Baby Life is a simulation for the Nintendo DS by French studio Pasta Games. The gameplay of the game is somewhat similar with the Tamagotchi games but more complex.

== Development ==
The game was published by Deep Silver, the games label of digital entertainment company Koch Media, and French publisher Game Life. Game Life had previously released the title Horse Life which had demonstrated the concept. The game was a Nintendo DS exclusive that was released at the end of 2008. Koch Media owned the publishing rights for all PAL regions.
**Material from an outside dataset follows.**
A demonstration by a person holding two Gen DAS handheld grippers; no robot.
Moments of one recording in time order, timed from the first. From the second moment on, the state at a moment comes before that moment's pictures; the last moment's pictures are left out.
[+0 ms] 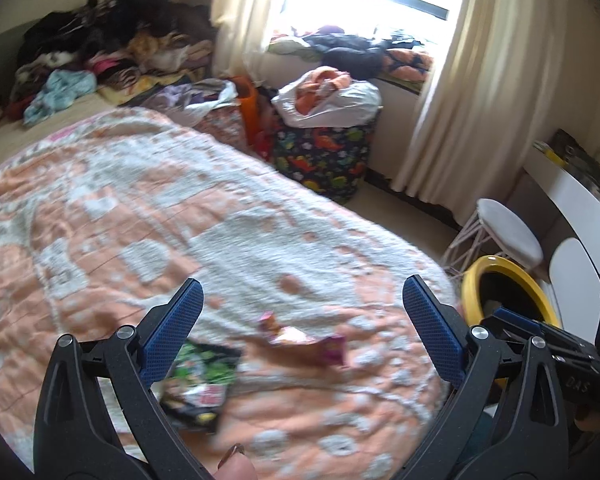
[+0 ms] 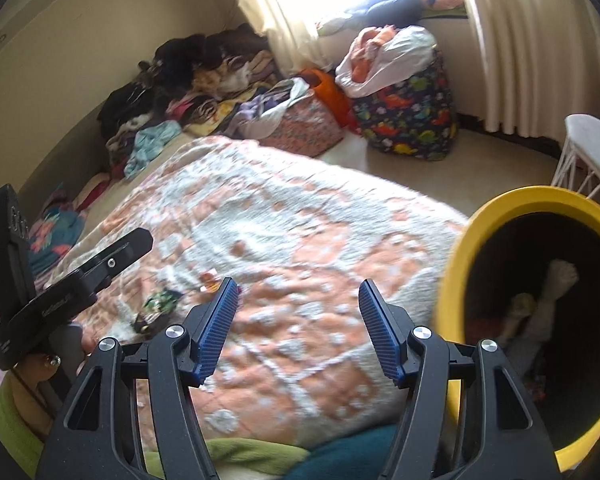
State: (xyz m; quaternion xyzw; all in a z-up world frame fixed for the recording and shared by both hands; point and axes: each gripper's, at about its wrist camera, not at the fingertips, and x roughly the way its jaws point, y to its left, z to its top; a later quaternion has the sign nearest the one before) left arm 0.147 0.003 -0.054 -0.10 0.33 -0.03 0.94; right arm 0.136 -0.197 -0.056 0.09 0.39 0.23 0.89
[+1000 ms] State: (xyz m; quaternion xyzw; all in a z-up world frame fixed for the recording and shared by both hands) left arm 0.118 0.049 -0.130 -0.17 0.43 -0.04 0.89; right arm 0.172 -0.117 -0.112 0.12 0.46 0.29 0.83
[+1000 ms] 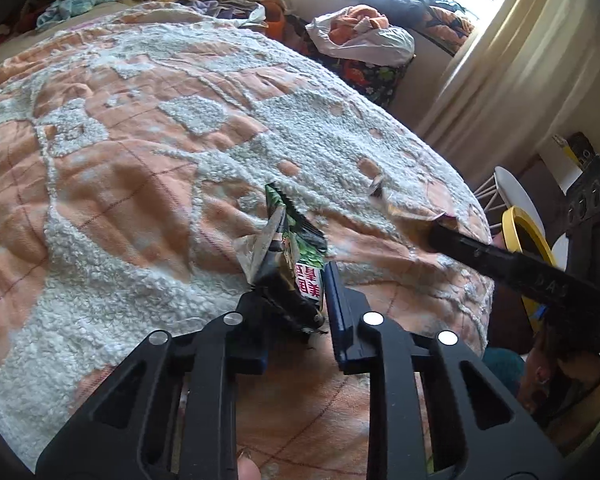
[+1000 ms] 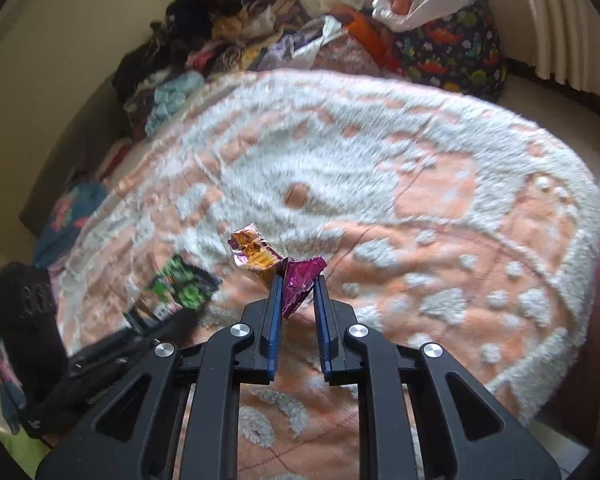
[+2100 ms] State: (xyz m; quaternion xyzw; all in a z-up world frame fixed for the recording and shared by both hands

The game was previewed at the Games Convention 2008 alongside Horse Life 2.

== Gameplay ==
In the game, players take control of their personal babies. from age 9 to 15 months. They teach the baby speech, movement, and behaviour. Over 100 clothing items can be accessed, either to use or to trade over Wi-Fi. The game utilises NDS features such as the speech system and the stylus. Emmanuel Drouin, managing director of Game Life, said that the game allows players to interact with the "most lovely hero you can have in a videogame: a baby".

== Critical reception ==
Softpedia described the gameplay as "clearly more complex and probably even more fun" than a Tamagotchi. Pocket Gamer jokingly argued that the game is an alternative to those who want a baby but who are unwilling or unable to attract a member of the opposite sex.